How should I organize complex SQL views in Rails?

I manage a research database with Ruby on Rails. The data that is entered is primarily used by scientists who prefer to have all the relevant information for a study in one single massive table for use in their statistics software of choice. I'm currently presenting it as CSV, as it's very straightforward to do and compatible with the tools people want to use.
I've written many views (the SQL kind, not the Rails HTML/ERB kind) to make the output they expect a reality. Some of these views are quite large and have a fair amount of complexity behind them. I wrote them in SQL because there are many calculations and comparisons that are more easily done with SQL. They're currently loaded into the database straight from a file named views.sql. To get the requested data, I do a select * from my_view;.

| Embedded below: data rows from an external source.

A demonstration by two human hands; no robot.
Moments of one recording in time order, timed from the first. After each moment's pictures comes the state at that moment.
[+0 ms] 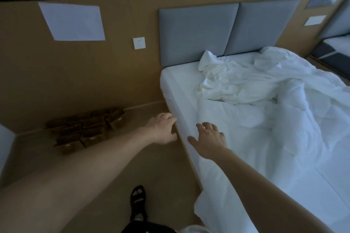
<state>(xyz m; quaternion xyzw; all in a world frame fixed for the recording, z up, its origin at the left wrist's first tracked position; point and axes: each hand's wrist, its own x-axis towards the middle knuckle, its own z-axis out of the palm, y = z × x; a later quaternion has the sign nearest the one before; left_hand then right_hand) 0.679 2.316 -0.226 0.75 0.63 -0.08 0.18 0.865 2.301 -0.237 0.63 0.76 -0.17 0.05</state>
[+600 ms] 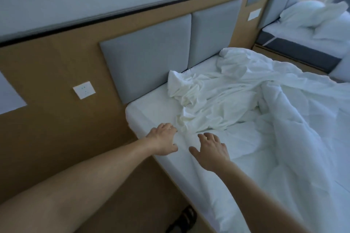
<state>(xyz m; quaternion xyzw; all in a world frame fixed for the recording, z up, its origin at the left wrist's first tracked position) 0.668 2.651 -0.242 0.86 0.47 -0.15 0.16 0.835 2.562 -0.253 0.76 0.62 -0.20 0.01</state>
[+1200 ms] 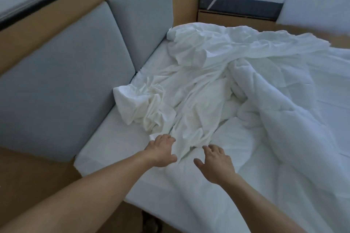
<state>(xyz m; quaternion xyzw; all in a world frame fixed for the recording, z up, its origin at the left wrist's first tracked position) 0.843 2.878 -0.338 0.89 0.32 -0.27 0.18 0.967 2.717 -0.353 0.86 0.41 -0.30 -0.02</state>
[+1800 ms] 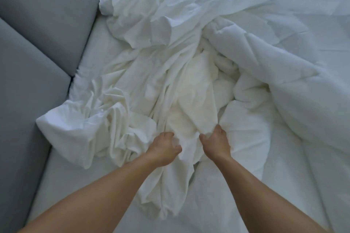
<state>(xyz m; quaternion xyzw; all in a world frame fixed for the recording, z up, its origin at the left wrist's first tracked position) 0.965 2.994 -0.506 0.86 0.27 -0.29 0.32 1.054 2.840 -0.538 0.92 -0.02 -0.29 -0.27</state>
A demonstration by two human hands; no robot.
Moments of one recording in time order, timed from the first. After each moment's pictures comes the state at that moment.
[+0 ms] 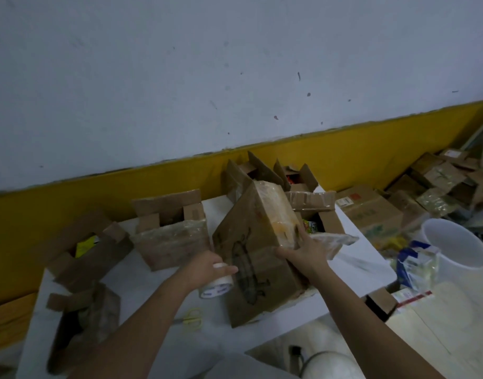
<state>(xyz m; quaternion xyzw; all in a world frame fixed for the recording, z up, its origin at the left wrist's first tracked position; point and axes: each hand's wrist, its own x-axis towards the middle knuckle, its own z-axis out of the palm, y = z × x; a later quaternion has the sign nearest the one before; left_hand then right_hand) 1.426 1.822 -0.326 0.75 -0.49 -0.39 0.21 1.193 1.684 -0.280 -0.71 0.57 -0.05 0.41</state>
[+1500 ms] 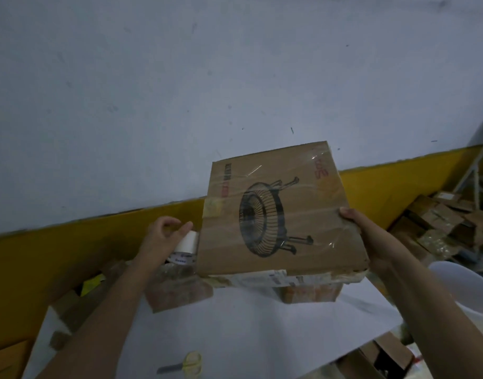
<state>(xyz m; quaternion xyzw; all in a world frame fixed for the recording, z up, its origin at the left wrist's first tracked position) 1.476 1.848 -0.173 0.79 -0.29 -0.21 0.50 1.117 1.632 -0.130 -0.51 0.36 -0.21 0.76</state>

The views.sql file is getting quite large. Part of the problem is that we're still figuring out what the data we collect means, so there's a lot of changes being made to the views all the time -- and a ton of them are being created. Many of them need to be repeatable.
I've recently run into issues organizing and testing these views. Rails works great for user interface stuff and business logic, but I'm not aware of much existing structure for handling the reporting we require.
Some options I've thought of:
Should I move them into the most relevant models somehow? Several of the views interact with each other, which makes this situation more complex than just doing a single find_by_sql, so I don't know if they should only be part of the model.
Perhaps they should be treated as a "view" in the MVC sense? (That is, they could be moved into app/views/ and live alongside the HTML, perhaps as files named something like my_view.csv.sql which return CSV.)
How would you deal with a complex reporting problem like this?
UPDATE for Mladen Jablanović
It started by having a couple of views for reporting purposes. My boss(es) decided they wanted more, so I started writing more. Some give couple hundred columns of data, based on the requirements I've been given.
I have a couple thousand lines of views all shoved in a single file now. I don't like that situation, so I want to reorganize/refactor the code. I'd also like an easy way of providing CSVs -- I'm currently running queries and emailing them by hand, which could easily be automated. Finally, I would like to be able to write some tests on the output of the views, since a couple of regressions have already popped up.
I haven't worked much with SQL and views directly, so I can't help you there, but you can certainly build an ActiveRecord model on top of a view, very easily in fact. The book Enterprise Rails has a whole chapter on it (here it is at Google Books).
We are using views in our DB extensively and some of them are exposed as Rails models. You work with them as you would with tables, except for you can't update them of course.
Also, some of the columns may be calculated using other columns (different ratios for example) so we don't do it in the view, but in the model instead (ok, not entirely true, we construct SQL snippet and pass it to :select => '' portion of find call).
Presentation logic (such as date and number formatting) goes to Rails views.
I'm afraid I can't help you with more concrete advice, as the scope of the question is pretty wide.
EDIT:
Hundreds of columns doesn't sound reasonable. Sounds like immense amount of data in one place. How do they use it at all? We have web application where they can drill down and filter the results, narrow timespan and time step etc, so they never have more then 10-20 columns in the reports.
We store our views one view per SQL file. Also, you can combine it with a numerical prefix in order to ensure proper creation order (in case some of them depend on others). No migrations there, whole DB layer is app-agnostic.
For CSV, you can create either a set of scripts you can invoke either manually, or using cron, or you can use FasterCSV from your Rails app and generate CSVs by HTTP request.